- **Task instructions**:
Exclude images and print all the records verbatim.
(Raw data)
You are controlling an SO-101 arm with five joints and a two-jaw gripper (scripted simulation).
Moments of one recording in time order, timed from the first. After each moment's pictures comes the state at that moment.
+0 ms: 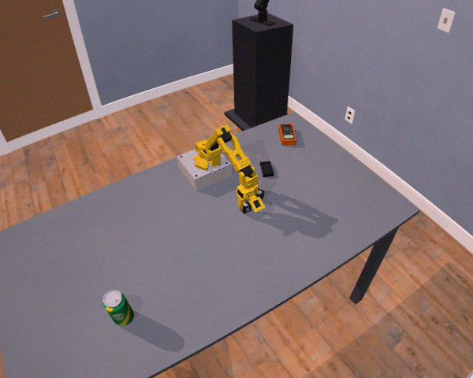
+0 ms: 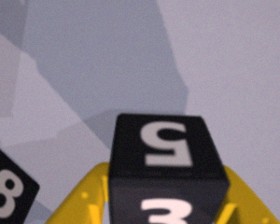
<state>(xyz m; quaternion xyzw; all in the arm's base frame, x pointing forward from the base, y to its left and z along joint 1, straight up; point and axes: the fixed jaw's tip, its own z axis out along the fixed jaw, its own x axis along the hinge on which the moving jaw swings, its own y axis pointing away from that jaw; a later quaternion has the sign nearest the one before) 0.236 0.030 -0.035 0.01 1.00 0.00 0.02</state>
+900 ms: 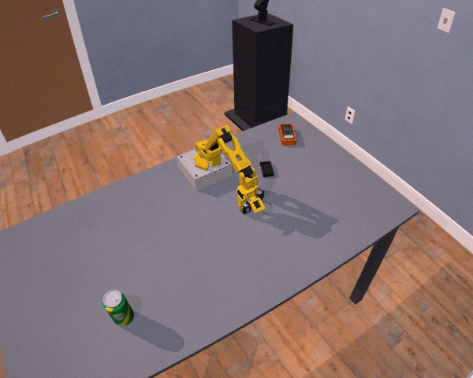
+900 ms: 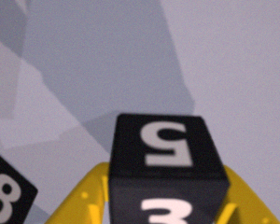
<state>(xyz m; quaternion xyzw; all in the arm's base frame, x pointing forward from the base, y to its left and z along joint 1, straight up) 0.236 0.030 -0.038 0.01 1.00 0.00 0.02</state>
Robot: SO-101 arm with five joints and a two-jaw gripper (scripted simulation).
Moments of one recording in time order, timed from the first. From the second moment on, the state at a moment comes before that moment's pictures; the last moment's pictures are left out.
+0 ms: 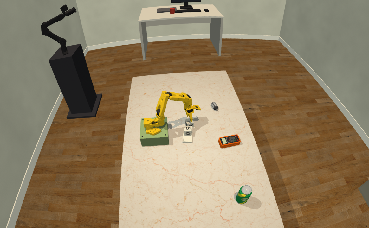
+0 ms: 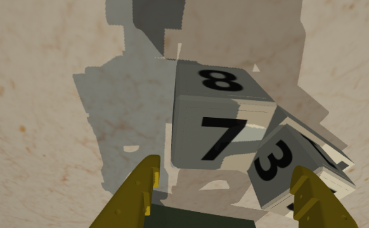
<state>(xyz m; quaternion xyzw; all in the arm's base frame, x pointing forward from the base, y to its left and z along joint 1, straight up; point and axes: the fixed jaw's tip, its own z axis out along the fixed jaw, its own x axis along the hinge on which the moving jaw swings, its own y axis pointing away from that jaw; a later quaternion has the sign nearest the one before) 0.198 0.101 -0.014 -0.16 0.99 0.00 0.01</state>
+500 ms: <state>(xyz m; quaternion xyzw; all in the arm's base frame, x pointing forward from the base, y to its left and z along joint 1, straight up) 0.198 0.101 -0.014 -0.16 0.99 0.00 0.01</state>
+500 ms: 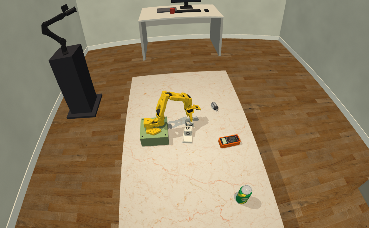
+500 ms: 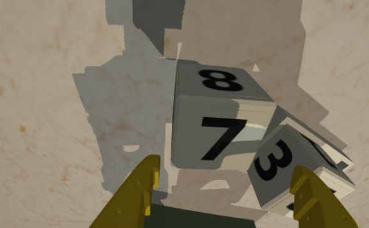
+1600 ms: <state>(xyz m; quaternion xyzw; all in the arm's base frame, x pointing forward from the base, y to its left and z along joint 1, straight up) 0.196 0.100 -0.020 -0.16 0.99 0.00 -0.01</state>
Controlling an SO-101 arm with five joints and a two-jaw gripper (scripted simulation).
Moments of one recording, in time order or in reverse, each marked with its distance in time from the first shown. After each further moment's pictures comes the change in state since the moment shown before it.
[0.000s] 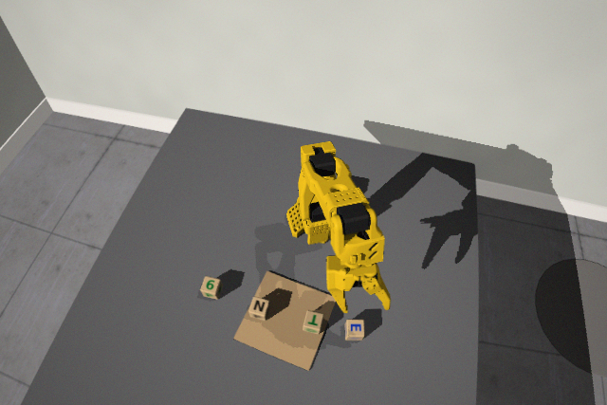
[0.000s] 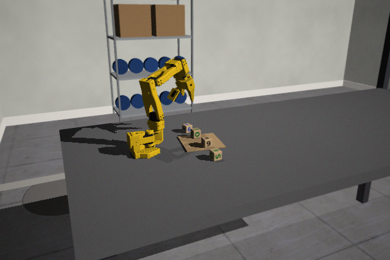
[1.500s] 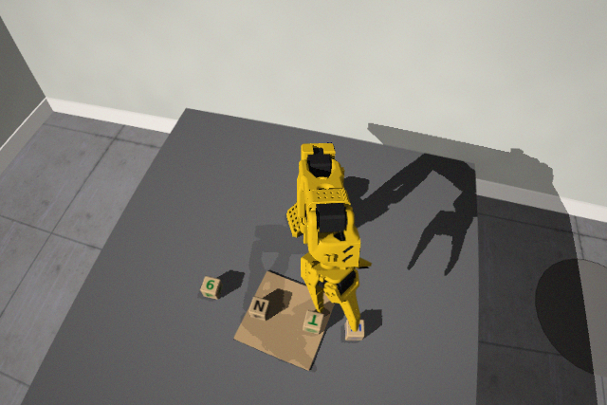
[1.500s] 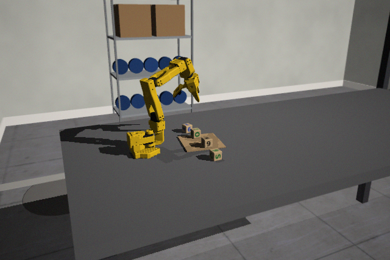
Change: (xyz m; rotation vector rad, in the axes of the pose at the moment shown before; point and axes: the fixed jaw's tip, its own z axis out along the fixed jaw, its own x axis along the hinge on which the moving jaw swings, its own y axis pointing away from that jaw) arm 0.006 0.037 -0.008 -0.055 0.054 0.657
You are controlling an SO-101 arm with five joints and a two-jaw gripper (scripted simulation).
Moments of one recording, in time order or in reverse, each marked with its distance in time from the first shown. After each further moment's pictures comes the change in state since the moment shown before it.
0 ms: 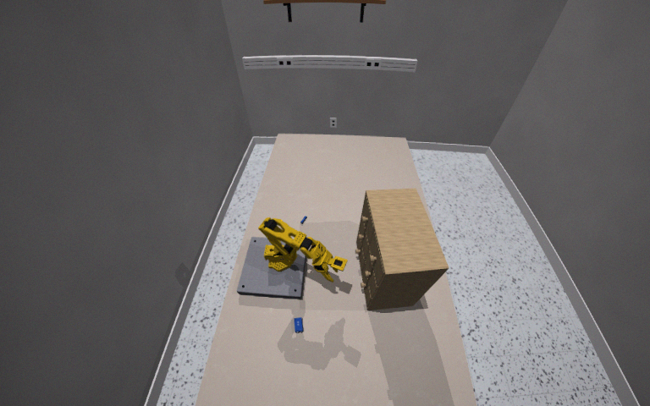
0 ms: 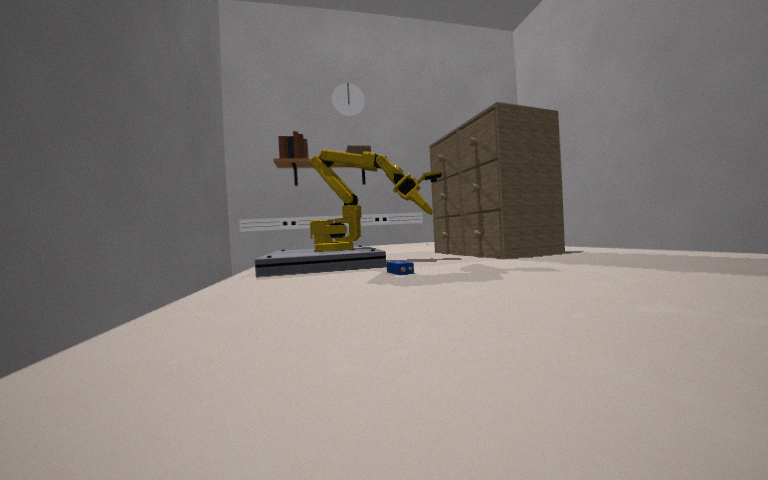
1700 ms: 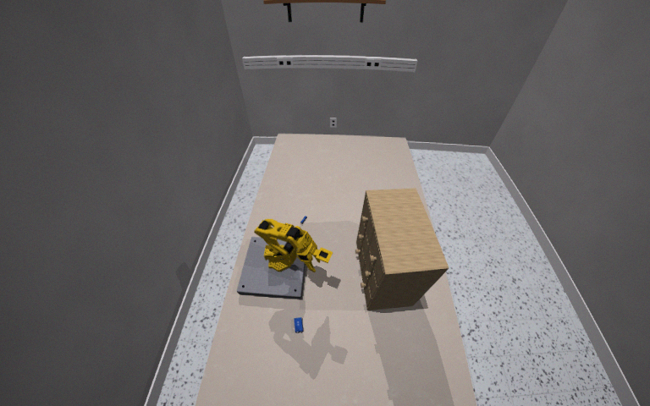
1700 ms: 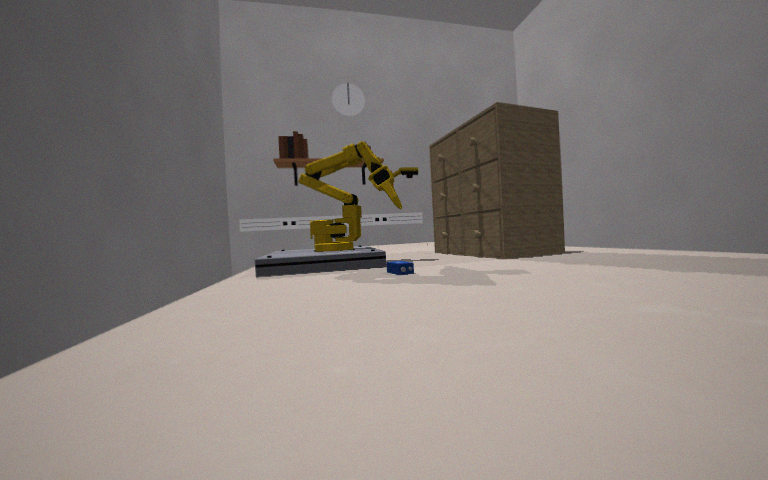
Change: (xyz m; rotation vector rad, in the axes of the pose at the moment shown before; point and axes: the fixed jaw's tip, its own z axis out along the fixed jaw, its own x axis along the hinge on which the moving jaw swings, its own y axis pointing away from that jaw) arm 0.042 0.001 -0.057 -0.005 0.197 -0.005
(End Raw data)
- **Solution for this exercise**:
You are controlling an SO-101 arm with five joints and a two-jaw gripper (scripted simulation).
Moments of one recording in time order, timed from the first. After each moment's pictures comes the state at that moment.
+0 ms: 
+0 ms: 
<state>(xyz m; quaternion xyzw; all in the arm's base frame, x pointing forward from the base, y to its left and z along joint 1, straight up; point and axes: the fixed jaw's tip, its own z axis out along the fixed jaw, its own x axis along the hinge on which the moving jaw swings, its own y axis pointing away from that jaw; a later quaternion has the sign nearest the one before) 0.236 0.030 -0.035 0.01 1.00 0.00 0.02</state>
+900 ms: 
+900 ms: 
<state>(xyz m; quaternion xyzw; all in the arm's base frame, x pointing forward from the base, y to its left and z along joint 1, straight up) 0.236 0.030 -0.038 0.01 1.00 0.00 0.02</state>
Robot: SO-101 arm with five joints and a two-jaw gripper (scripted simulation).
Moments of one recording in time order, timed from the first. From the second moment on, the state at a moment comes before that moment's pictures; the last moment's pictures are left out.
+0 ms: 
+0 ms: 
<state>(xyz m; quaternion xyzw; all in the arm's base frame, x pointing forward from the base, y to its left and z along joint 1, straight up; point and axes: the fixed jaw's tip, its own z axis out along the fixed jaw, its own x axis along the hinge on which the moving jaw swings, its own y axis pointing away from that jaw; a later quaternion has the sign nearest the one before) 0.198 0.101 -0.014 -0.16 0.99 0.00 0.01</state>
+500 ms: <state>(xyz m; quaternion xyzw; all in the arm's base frame, x pointing forward from the base, y to its left and z along joint 1, straight up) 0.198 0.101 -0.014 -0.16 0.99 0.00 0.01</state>
+500 ms: 
+500 ms: 
+1600 ms: <state>(xyz m; quaternion xyzw; all in the arm's base frame, x pointing forward from the base, y to its left and z along joint 1, straight up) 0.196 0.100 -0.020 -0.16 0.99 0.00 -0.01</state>
Controlling an SO-101 arm with five joints and a two-jaw gripper (scripted simulation).
Moments of one recording, in time order or in reverse, each marked with its distance in time from the first shown. After each further moment's pictures comes the change in state since the moment shown before it.
[0.000s] 
[0.000s] 
[1.500s] 
[1.500s] 
Change: (xyz m; rotation vector rad, in the axes of the pose at the moment shown before; point and axes: the fixed jaw's tip, its own z axis out along the fixed jaw, its own x axis along the hinge on which the moving jaw swings, its own y axis pointing away from that jaw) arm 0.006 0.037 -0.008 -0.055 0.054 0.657
You are controlling an SO-101 arm with five joints and a two-jaw gripper (scripted simulation).
Moments of one recording, in time order or in reverse, each marked with its distance in time from the first shown. After each further moment's pictures comes the change in state since the moment shown before it.
0 ms: 
0 ms: 
1700 ms: 
1700 ms: 
Change: (xyz m; rotation vector rad, in the axes of the pose at the moment shown before; point and axes: the fixed jaw's tip, its own z axis out along the fixed jaw, its own x axis along the hinge on which the moving jaw swings, its own y axis pointing away from that jaw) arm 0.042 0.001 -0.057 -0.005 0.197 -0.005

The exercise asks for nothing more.